Collections.shuffle(thisSet);
Random random = new Random();
Integer randomNo = random.nextInt(thisSet.size());
setNextTarget(thisSet.get(randomNo));

with:

Collections.shuffle(thisSet);
setNextTarget(thisSet.get(0));


as others have said, you should only ever instantiate a Random object once and then reuse it, and the shuffle() call should mean you don't need to use Random at all. But as for the root cause of your bug, it looks like every time it is called it initializes at this.getTopLeftPoint(), so I don't see how it wouldn't always go to the top left.

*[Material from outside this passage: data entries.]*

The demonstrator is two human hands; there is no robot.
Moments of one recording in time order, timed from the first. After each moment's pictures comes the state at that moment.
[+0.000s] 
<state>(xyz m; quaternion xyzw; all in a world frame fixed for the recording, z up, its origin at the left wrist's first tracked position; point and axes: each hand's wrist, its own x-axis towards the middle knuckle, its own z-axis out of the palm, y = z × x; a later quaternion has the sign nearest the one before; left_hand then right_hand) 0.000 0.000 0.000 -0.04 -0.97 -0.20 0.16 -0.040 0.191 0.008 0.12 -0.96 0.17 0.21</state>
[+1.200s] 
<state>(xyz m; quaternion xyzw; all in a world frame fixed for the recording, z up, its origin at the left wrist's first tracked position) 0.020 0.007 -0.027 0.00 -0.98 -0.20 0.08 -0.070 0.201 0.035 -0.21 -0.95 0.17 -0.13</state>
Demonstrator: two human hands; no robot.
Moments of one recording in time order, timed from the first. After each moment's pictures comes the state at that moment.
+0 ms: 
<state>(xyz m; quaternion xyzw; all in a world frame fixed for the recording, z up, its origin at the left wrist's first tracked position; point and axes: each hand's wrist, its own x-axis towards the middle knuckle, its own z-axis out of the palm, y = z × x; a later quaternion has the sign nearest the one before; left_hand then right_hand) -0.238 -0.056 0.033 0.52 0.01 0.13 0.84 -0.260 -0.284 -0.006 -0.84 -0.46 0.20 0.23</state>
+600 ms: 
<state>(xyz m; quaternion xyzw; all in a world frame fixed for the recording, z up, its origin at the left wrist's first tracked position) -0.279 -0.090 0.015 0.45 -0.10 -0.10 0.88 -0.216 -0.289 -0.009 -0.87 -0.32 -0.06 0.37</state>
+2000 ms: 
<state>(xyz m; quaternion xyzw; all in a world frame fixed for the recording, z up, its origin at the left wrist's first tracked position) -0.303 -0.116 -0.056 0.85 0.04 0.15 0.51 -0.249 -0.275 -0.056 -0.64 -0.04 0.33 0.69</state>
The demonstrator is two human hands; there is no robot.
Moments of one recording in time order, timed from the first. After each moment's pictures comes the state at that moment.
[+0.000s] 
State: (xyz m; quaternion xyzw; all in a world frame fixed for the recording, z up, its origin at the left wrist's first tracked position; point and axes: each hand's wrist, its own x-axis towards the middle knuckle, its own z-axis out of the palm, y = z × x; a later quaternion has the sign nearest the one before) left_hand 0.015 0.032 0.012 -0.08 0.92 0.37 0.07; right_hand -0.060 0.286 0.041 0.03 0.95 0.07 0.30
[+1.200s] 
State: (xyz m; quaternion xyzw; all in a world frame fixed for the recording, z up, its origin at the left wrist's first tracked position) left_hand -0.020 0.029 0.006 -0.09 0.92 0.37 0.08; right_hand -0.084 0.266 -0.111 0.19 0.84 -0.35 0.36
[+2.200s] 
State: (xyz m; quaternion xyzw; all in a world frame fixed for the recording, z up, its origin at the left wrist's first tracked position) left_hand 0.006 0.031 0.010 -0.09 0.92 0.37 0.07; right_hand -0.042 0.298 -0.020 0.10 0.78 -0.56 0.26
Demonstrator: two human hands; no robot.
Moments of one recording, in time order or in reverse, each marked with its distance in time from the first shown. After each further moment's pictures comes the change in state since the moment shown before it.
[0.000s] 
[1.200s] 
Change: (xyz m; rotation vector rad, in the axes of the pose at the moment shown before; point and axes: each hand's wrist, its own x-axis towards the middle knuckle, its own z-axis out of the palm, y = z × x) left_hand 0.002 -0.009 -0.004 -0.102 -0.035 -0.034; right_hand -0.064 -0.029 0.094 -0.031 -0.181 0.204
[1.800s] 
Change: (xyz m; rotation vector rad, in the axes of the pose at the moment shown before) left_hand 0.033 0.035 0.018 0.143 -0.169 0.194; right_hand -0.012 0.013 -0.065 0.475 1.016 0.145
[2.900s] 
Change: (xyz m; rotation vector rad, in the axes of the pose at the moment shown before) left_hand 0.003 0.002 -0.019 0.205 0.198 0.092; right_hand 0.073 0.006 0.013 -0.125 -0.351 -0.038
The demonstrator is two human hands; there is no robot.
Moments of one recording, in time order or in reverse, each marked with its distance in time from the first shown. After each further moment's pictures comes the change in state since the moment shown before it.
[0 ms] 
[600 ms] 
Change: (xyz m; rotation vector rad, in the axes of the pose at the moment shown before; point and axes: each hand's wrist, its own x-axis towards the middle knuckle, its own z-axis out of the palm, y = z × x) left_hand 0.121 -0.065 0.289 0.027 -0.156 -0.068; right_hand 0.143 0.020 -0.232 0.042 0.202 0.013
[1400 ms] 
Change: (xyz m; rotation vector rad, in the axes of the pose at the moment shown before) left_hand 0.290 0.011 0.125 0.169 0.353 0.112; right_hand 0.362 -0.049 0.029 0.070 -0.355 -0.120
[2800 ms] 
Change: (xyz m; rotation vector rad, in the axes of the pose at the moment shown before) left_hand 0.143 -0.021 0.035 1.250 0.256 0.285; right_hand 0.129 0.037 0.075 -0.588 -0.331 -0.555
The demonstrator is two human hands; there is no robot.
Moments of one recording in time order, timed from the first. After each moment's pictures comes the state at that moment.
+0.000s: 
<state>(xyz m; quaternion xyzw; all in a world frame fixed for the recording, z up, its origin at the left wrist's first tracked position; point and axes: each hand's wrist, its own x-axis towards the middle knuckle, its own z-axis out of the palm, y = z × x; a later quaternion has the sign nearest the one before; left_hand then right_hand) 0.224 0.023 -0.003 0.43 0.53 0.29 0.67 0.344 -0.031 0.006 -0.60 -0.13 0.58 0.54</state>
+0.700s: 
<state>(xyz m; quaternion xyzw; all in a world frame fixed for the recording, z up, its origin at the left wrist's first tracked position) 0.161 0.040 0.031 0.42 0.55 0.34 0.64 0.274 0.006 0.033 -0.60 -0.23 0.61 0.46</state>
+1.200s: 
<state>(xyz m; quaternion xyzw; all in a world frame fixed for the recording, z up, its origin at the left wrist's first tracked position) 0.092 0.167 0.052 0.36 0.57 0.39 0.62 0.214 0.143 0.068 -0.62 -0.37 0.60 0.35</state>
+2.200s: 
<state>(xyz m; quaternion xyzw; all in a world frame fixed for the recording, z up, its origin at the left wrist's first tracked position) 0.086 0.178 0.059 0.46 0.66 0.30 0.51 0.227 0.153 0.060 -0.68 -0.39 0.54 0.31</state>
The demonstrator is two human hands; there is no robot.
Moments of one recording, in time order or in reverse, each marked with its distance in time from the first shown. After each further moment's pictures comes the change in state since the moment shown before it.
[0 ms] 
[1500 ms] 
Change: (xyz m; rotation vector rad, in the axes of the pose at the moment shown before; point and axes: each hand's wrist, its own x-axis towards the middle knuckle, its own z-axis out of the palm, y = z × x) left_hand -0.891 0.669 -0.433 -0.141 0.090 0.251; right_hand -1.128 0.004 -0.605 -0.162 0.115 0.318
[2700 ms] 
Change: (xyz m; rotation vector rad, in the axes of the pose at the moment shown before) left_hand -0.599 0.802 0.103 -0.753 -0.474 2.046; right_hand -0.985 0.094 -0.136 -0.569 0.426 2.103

I would think you'd want to instantiate personAt at their actual location, not at the top left point.


You say you put all surrounding points in the list but your code excludes the horizontal and vertical lines, so your objects tend to move in diagonal direction only, which might explain a preference for upper left.

Btw, your conditionals can be placed a bit more readable saving some unnecessary execution in the process:

for (int x = personAt.x - 2; x < personAt.x + 3; x++) {
  if (x > 0 && x != personAt.x) {
    for (int y = personAt.y - 2; y < personAt.y + 3; y++) {
      if (y > 0 && y != personAt.y) {

         if (!Game.getGame().getMap().blocked(x, y) &&
               !Board.getBoard().getSquare(x,y).getSquareType().equals(SquareType.path)) {

            thisSet.add(new Point(x, y));
         }
      }
   }
}


What is the order of the list of Person objects (that you are running this code over)? If you iterate through them all in some pre-set order then you could be introducing a bias there because the results of the first one will have an effect on the second (and so on).

You might try shuffling the list of people before processing them.